22. The satisfaction as contemplated under Section 151 of the Act is not an empty formality as the authorities have to apply their mind and record satisfaction. When the authorities were not oblivious to the date of proposal then it cannot be said that they have applied their mind or considered the proposal of the Assessing Officer in its right earnest. In our view, if the officers have not even seen the date when it was proposed by the Assessing Officer, the question of examining other record at the time of recording the satisfaction does not arise and hence, we can safely presume that the CIT has not applied his mind to the proposal of the Assessing Officer while recording the satisfaction. The satisfaction was recorded by authorities in a mechanical and stereotyped manner and therefore, the same is not a satisfaction in the eyes of law. In view of the above, the additional ground No.1 raised by the assessee are required to be allowed as the Assessing Officer had failed to issue notice beyond a period of 4 years after recording due satisfaction in the eyes of law.

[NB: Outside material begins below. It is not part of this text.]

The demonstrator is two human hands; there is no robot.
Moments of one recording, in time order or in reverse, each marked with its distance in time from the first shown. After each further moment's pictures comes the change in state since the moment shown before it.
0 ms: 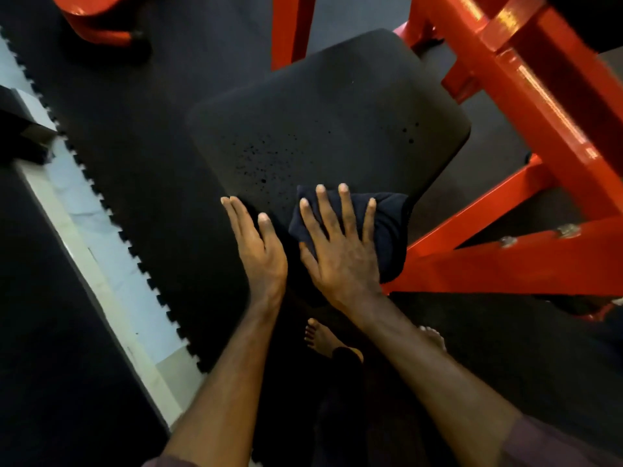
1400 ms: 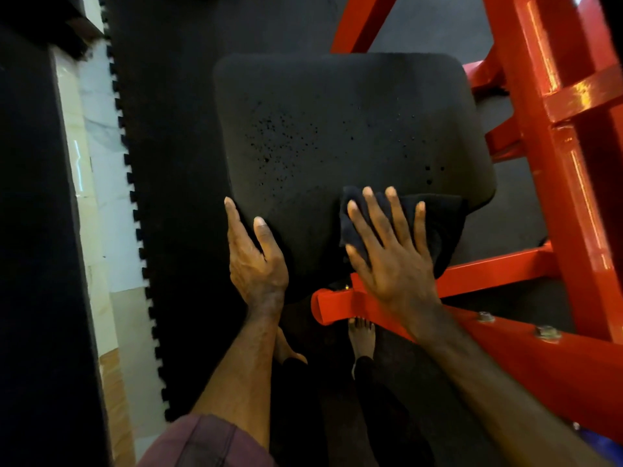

23. Since we have allowed the additional grounds of assessee, therefore, the grounds raised by the assessee on merit have become infructuous. Accordingly, the appeal of the assessee is allowed.

24. In the result, the appeal of the assessee is allowed.

25. Now we will take the appeal of Revenue.

26. As we have already allowed the additional grounds filed by the assessee, the same renders Revenue’s grounds of appeal to have become infructuous. Thus, the appeal filed by the Revenue is dismissed.

27. In the result, the appeal filed by the Revenue is dismissed.

28. To sum up, the appeal of the assessee is allowed and the appeal of Revenue is dismissed.

Order pronounced in the Open Court on 15th May, 2023.